_Activity_. Repeat, exactly and completely, the entries shown underneath.

_Source data_.
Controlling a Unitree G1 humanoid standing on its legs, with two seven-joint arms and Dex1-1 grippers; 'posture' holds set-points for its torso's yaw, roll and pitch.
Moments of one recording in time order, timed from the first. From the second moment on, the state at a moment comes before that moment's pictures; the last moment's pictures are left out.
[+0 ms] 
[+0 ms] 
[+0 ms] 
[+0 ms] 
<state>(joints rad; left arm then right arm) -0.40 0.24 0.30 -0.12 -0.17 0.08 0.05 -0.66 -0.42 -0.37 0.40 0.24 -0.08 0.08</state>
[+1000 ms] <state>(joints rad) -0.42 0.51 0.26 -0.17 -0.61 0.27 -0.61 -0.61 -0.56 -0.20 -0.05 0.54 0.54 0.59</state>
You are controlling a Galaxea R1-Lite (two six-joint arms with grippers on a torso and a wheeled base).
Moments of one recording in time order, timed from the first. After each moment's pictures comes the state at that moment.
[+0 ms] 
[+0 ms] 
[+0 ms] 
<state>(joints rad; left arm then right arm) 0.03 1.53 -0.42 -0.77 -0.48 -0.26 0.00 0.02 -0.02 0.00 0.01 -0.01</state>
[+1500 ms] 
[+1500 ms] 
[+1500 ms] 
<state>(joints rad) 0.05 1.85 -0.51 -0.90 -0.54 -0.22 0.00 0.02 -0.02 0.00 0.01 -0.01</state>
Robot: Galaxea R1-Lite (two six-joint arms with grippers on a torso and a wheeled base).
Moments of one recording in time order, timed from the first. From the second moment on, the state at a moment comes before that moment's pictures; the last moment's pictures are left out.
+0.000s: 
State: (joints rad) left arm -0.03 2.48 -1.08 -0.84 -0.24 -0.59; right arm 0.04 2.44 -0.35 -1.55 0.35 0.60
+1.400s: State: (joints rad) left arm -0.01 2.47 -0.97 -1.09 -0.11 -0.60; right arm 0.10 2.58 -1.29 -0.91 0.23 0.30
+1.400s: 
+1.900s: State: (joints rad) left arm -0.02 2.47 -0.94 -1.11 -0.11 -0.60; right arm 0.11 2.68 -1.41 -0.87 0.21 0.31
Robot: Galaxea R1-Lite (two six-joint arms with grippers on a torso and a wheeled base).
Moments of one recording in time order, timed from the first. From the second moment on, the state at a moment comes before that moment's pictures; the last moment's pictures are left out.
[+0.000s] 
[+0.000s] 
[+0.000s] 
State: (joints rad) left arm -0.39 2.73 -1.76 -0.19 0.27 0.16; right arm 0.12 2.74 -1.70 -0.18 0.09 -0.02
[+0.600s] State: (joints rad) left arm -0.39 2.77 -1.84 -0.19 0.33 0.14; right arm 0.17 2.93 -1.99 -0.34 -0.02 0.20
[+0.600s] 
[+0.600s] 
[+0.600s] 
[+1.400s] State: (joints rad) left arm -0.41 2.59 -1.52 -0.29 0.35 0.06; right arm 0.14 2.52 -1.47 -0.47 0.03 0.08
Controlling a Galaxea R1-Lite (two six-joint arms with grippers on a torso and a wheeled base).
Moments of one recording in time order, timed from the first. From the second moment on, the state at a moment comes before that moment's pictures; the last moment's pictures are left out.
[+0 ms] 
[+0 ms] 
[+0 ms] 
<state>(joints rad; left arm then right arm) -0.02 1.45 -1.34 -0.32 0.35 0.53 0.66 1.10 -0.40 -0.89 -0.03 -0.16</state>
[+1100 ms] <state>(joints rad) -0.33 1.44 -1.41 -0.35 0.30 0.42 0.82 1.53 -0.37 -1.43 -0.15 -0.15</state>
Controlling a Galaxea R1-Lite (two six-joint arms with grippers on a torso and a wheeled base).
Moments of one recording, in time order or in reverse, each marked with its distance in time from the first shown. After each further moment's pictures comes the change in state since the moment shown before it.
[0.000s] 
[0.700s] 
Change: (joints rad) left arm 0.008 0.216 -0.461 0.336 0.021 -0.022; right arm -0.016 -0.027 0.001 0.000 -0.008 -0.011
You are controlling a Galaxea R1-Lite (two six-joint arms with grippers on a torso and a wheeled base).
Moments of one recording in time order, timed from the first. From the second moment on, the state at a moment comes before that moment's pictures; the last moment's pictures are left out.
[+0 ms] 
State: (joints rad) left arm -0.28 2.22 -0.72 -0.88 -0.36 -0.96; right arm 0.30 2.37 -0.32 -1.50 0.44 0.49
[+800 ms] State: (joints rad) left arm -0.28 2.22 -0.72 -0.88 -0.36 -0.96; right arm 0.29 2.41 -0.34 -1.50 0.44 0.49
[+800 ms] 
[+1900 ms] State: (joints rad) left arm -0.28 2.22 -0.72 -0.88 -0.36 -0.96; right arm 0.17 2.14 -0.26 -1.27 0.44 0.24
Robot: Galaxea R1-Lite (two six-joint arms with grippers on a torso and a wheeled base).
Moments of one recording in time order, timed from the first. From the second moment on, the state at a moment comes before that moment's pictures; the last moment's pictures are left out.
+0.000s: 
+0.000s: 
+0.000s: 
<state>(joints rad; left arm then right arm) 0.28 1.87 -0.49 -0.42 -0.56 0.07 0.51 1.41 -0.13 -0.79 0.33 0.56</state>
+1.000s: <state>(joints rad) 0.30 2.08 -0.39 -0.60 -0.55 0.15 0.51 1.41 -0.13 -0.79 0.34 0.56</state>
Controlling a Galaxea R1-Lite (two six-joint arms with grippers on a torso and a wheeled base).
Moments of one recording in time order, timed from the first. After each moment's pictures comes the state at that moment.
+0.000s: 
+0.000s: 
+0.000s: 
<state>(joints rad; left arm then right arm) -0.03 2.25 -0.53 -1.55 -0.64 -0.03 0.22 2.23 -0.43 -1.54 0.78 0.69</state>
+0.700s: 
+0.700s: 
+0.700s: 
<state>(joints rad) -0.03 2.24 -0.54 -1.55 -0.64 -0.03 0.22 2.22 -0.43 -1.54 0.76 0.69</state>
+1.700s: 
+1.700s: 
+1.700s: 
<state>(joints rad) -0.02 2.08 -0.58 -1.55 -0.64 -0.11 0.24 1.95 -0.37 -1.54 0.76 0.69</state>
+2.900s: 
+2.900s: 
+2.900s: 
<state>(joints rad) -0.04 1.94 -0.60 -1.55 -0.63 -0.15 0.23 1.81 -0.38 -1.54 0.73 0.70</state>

_Written response_.
Controlling a Unitree G1 humanoid standing on its legs, with two seven-joint arms and Dex1-1 grippers; 'posture' holds set-points for its torso's yaw, roll and pitch.
Moments of one recording in time order, timed from the first. From the second moment on, the state at a moment comes before that moment's pictures; the last moment's pictures are left out.
[+0 ms] 
[+0 ms] 
[+0 ms] 
[+0 ms] 
<state>(joints rad; left arm then right arm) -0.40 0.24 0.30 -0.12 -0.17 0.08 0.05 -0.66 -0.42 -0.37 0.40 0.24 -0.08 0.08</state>
[+1000 ms] <state>(joints rad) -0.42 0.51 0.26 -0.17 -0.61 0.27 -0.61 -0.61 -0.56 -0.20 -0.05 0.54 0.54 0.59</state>
You are controlling a Galaxea R1-Lite (two six-joint arms with grippers on a torso and a wheeled base).
Moments of one recording in time order, timed from the first. After each moment's pictures comes the state at that moment.
[+0 ms] 
[+0 ms] 
[+0 ms] 
<state>(joints rad; left arm then right arm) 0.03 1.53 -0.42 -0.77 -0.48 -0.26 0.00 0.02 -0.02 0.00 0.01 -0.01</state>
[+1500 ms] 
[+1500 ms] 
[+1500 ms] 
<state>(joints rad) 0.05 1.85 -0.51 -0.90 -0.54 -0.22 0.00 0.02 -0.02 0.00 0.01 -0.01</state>
Robot: Galaxea R1-Lite (two six-joint arms with grippers on a torso and a wheeled base).
Moments of one recording in time order, timed from the first. From the second moment on, the state at a moment comes before that moment's pictures; the last moment's pictures are left out.
+0.000s: 
State: (joints rad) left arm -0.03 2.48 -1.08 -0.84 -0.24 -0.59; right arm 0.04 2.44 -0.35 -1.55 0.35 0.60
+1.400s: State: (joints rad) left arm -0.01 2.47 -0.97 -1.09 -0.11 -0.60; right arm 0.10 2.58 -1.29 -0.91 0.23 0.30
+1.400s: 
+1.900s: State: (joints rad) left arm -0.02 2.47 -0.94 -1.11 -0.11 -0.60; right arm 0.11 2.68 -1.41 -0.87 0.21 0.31
Robot: Galaxea R1-Lite (two six-joint arms with grippers on a torso and a wheeled base).
Moments of one recording in time order, timed from the first. From the second moment on, the state at a moment comes before that moment's pictures; the last moment's pictures are left out.
[+0.000s] 
[+0.000s] 
[+0.000s] 
State: (joints rad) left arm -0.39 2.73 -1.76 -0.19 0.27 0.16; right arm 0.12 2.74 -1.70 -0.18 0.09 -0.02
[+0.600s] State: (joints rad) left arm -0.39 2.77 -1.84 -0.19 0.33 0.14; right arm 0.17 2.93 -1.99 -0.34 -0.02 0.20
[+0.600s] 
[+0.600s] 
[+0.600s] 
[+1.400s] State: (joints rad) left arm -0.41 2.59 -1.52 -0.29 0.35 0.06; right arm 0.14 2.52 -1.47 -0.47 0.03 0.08
Controlling a Galaxea R1-Lite (two six-joint arms with grippers on a torso and a wheeled base).
Moments of one recording in time order, timed from the first. From the second moment on, the state at a moment comes before that moment's pictures; the last moment's pictures are left out.
[+0 ms] 
[+0 ms] 
[+0 ms] 
<state>(joints rad; left arm then right arm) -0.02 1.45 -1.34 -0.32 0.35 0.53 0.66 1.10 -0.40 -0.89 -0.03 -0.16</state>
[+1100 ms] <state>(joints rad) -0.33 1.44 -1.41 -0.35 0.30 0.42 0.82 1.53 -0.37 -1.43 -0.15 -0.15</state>
Controlling a Galaxea R1-Lite (two six-joint arms with grippers on a torso and a wheeled base).
Moments of one recording, in time order or in reverse, each marked with its distance in time from the first shown. After each further moment's pictures comes the change in state since the moment shown before it.
[0.000s] 
[0.700s] 
Change: (joints rad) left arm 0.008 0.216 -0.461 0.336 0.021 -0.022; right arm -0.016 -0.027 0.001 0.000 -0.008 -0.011
You are controlling a Galaxea R1-Lite (two six-joint arms with grippers on a torso and a wheeled base).
Moments of one recording in time order, timed from the first. From the second moment on, the state at a moment comes before that moment's pictures; the last moment's pictures are left out.
[+0 ms] 
State: (joints rad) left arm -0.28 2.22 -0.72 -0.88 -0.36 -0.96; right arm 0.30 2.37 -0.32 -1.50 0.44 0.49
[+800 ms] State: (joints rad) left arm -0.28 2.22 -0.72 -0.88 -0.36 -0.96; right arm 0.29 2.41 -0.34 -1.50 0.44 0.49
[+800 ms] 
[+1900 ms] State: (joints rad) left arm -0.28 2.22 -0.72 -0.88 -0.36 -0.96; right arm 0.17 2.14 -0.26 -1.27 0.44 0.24
Robot: Galaxea R1-Lite (two six-joint arms with grippers on a torso and a wheeled base).
Moments of one recording in time order, timed from the first. From the second moment on, the state at a moment comes before that moment's pictures; the last moment's pictures are left out.
+0.000s: 
+0.000s: 
+0.000s: 
<state>(joints rad; left arm then right arm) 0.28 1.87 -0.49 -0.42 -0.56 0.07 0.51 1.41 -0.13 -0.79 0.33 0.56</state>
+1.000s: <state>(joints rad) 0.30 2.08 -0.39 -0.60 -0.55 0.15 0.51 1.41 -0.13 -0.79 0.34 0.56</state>
Controlling a Galaxea R1-Lite (two six-joint arms with grippers on a torso and a wheeled base).
Moments of one recording in time order, timed from the first. After each moment's pictures comes the state at that moment.
+0.000s: 
+0.000s: 
+0.000s: 
<state>(joints rad; left arm then right arm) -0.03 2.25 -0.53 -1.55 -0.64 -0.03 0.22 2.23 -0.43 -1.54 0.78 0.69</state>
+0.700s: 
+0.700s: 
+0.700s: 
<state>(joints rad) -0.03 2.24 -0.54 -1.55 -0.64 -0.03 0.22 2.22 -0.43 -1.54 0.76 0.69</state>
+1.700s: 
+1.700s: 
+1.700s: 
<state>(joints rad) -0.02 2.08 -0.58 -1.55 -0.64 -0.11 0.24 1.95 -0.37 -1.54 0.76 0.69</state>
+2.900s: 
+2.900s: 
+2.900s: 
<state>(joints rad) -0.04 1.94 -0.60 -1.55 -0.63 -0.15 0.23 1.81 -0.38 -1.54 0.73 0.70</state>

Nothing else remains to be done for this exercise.